[Assigned task]
Whenever a line in the listing below holds the string "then", include it in the count. Say how many such lines there are and nothing more.

[Input material]
☆ ☆ ☆ ☆ ☆ ☆ ☆

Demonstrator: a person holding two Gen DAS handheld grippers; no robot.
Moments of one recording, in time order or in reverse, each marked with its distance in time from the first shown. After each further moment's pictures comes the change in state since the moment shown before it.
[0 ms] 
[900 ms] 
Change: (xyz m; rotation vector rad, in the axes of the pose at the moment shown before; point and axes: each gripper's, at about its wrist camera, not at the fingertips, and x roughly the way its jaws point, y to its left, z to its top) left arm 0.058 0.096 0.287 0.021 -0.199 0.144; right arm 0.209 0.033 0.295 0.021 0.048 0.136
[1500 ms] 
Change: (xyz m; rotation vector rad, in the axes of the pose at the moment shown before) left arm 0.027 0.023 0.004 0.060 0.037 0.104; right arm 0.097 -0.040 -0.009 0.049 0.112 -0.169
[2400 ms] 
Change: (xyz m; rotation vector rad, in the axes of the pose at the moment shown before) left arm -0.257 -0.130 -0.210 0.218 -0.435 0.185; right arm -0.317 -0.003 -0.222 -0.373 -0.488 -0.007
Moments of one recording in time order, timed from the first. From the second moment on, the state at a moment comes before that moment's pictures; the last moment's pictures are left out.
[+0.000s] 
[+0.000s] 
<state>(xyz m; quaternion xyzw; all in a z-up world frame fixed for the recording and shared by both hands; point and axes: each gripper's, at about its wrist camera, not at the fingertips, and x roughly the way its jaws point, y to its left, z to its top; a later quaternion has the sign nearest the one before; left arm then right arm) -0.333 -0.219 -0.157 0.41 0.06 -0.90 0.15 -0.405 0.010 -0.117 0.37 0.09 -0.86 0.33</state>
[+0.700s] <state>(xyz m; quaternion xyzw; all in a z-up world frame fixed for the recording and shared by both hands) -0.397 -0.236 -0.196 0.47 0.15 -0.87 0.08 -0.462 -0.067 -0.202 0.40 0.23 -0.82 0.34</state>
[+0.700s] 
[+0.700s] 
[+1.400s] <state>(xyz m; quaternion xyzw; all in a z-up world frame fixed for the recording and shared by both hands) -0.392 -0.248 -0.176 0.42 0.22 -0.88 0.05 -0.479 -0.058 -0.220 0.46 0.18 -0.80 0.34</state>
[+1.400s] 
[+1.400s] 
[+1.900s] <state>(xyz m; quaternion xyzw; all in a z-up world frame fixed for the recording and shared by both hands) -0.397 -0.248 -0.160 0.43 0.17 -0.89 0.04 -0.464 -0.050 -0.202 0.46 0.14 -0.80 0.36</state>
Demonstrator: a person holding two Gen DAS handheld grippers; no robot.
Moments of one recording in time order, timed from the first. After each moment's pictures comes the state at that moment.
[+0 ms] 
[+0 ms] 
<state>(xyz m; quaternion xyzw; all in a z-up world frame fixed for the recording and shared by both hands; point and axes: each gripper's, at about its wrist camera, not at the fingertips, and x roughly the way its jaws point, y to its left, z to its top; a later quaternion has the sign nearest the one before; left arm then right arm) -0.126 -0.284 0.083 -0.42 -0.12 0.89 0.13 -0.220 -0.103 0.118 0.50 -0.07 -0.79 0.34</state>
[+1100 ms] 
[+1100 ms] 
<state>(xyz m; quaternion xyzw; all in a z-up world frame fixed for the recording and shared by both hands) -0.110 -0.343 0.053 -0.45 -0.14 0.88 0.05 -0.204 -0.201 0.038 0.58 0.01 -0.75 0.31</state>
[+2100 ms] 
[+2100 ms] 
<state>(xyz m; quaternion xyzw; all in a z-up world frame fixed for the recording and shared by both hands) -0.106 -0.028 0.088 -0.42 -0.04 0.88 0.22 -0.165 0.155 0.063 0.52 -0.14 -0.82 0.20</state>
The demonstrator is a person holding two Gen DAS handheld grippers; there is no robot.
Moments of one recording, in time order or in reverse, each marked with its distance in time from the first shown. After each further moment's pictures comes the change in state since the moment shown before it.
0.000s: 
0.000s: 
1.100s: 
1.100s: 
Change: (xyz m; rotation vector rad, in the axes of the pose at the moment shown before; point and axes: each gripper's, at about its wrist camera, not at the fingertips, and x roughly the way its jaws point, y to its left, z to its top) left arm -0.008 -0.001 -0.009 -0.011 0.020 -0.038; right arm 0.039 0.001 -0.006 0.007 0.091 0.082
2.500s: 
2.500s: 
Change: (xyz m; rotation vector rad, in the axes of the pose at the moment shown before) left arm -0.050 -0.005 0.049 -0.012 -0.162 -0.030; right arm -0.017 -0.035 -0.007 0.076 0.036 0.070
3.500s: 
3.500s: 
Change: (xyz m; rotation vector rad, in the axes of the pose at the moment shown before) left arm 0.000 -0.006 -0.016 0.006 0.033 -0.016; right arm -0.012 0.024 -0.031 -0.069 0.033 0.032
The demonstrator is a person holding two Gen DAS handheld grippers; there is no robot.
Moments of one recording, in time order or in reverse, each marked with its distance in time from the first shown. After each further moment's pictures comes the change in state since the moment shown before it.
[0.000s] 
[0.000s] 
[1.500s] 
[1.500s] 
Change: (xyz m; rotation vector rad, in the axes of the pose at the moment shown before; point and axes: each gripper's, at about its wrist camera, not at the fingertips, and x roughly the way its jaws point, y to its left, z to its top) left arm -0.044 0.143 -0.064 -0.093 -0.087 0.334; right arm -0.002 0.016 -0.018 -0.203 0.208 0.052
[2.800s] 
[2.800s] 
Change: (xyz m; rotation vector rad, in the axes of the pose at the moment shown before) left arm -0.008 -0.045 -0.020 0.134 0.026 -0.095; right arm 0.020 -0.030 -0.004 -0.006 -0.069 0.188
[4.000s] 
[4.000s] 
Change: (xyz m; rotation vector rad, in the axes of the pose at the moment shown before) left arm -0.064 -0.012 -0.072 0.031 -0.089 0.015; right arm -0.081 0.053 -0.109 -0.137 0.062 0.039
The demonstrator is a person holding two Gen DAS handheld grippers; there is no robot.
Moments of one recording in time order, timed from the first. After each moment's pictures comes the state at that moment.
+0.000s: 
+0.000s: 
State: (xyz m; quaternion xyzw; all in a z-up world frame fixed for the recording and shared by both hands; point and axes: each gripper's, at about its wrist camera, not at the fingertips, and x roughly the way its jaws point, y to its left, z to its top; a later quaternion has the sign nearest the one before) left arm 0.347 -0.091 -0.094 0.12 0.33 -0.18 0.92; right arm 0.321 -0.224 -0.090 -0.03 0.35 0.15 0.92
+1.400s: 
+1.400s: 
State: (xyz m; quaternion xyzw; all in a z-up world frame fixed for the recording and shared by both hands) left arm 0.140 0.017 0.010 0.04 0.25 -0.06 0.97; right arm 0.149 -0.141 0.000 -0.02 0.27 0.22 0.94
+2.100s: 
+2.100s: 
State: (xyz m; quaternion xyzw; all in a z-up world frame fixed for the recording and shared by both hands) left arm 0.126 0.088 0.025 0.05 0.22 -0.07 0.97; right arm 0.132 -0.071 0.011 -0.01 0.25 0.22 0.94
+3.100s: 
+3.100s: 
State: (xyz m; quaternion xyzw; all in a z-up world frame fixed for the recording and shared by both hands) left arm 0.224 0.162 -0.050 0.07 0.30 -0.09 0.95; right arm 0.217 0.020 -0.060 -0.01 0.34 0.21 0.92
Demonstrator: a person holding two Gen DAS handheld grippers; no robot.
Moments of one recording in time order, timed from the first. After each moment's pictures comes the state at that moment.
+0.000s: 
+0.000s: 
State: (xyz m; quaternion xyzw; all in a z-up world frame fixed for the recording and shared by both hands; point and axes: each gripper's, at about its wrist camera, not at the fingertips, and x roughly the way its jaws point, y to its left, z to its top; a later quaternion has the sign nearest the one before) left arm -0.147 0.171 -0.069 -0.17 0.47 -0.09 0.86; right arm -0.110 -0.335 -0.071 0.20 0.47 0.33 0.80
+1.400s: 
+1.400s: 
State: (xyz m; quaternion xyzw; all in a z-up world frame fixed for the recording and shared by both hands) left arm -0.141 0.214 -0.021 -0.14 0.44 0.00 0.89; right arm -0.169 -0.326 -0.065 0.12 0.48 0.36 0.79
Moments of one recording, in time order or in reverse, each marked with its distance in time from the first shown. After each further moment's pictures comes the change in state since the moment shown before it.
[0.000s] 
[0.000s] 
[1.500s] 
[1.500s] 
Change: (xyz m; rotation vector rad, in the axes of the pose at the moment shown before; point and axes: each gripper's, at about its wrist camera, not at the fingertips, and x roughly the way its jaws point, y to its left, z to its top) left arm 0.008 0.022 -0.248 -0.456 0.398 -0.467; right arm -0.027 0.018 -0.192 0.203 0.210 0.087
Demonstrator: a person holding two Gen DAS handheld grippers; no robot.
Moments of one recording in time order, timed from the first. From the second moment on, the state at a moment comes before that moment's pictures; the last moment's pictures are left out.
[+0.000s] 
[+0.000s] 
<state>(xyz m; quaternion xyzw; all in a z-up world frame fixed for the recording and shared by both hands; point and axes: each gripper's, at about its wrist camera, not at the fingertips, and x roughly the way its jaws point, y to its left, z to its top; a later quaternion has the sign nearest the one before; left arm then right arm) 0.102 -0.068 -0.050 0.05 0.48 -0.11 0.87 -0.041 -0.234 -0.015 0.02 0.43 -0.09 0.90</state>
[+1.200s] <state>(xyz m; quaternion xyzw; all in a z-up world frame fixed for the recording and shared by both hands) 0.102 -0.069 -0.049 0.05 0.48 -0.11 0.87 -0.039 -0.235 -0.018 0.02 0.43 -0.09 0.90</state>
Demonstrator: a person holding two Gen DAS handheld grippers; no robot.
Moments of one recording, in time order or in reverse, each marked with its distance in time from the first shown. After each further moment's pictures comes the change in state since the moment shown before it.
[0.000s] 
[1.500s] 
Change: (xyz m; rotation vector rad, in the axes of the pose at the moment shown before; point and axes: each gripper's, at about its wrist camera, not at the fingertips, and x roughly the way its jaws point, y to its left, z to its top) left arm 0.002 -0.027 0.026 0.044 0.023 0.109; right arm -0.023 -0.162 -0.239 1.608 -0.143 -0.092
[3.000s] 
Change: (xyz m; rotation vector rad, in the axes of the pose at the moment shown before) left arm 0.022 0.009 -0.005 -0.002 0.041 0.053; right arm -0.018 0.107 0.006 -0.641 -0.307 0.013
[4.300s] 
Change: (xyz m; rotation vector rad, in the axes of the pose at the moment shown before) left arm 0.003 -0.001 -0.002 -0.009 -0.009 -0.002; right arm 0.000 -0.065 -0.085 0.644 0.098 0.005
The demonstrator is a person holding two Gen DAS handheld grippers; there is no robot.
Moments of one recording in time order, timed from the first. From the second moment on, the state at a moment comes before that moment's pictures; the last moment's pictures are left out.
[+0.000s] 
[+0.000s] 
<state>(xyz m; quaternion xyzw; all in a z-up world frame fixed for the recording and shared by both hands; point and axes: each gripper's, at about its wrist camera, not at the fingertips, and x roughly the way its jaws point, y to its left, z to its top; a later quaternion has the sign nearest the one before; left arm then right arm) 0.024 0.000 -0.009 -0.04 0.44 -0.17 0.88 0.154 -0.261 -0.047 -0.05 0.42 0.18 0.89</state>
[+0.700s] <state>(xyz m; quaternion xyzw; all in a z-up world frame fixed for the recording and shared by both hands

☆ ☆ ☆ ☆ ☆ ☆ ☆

[Reply]
4